Human Shape and Clothing Estimation
Aayush Gupta, Aditya Gulati, Himanshu, Lakshya LNU
TL;DR
SMPL-based 3D body modeling with shape $\\beta$ and pose $\\theta$ underpins modern human shape estimation, while virtual try-on, landmark detection, and attribute recognition enable realistic and personalized fashion experiences. The survey covers four intertwined tasks: human shape estimation, fashion generation, landmark detection, and attribute recognition, detailing foundational methods (e.g., HMR, SPIN) and garment synthesis approaches (TPS-based, dense-flow, and 3D cloth deformations) as well as attention- and transformer-based landmark/attribute techniques, including DETR-based segmentation. Key contributions include clarifying SMPL's central role, comparing garment warping strategies, and tracing the shift from pose-dependent pipelines to attention and transformer-based frameworks.
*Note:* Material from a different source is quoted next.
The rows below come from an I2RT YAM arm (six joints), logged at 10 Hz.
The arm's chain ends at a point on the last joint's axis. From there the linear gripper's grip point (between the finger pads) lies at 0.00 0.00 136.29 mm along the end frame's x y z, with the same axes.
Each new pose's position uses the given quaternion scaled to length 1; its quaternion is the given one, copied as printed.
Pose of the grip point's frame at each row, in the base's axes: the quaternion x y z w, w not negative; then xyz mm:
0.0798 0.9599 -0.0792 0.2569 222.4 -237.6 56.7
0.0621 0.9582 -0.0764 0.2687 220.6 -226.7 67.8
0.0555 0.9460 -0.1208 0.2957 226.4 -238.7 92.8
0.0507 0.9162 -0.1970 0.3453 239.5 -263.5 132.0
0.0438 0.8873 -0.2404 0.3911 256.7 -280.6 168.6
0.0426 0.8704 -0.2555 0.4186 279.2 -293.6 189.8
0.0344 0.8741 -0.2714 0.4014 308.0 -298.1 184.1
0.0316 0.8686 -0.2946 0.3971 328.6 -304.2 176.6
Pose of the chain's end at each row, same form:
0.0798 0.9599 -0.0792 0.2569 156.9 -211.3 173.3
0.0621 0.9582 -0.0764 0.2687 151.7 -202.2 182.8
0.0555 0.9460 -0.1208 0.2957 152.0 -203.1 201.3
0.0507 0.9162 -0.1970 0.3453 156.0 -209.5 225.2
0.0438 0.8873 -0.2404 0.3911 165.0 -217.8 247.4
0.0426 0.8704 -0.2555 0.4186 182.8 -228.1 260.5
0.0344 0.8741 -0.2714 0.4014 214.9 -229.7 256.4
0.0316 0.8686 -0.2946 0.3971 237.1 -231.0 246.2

The work provides a pragmatic roadmap for building scalable, real-time, and application-ready systems in fashion and immersive media, while noting ongoing challenges such as dataset biases and computational constraints.
Abstract
Human shape and clothing estimation has gained significant prominence in various domains, including online shopping, fashion retail, augmented reality (AR), virtual reality (VR), and gaming. The visual representation of human shape and clothing has become a focal point for computer vision researchers in recent years. This paper presents a comprehensive survey of the major works in the field, focusing on four key aspects: human shape estimation, fashion generation, landmark detection, and attribute recognition. For each of these tasks, the survey paper examines recent advancements, discusses their strengths and limitations, and qualitative differences in approaches and outcomes. By exploring the latest developments in human shape and clothing estimation, this survey aims to provide a comprehensive understanding of the field and inspire future research in this rapidly evolving domain.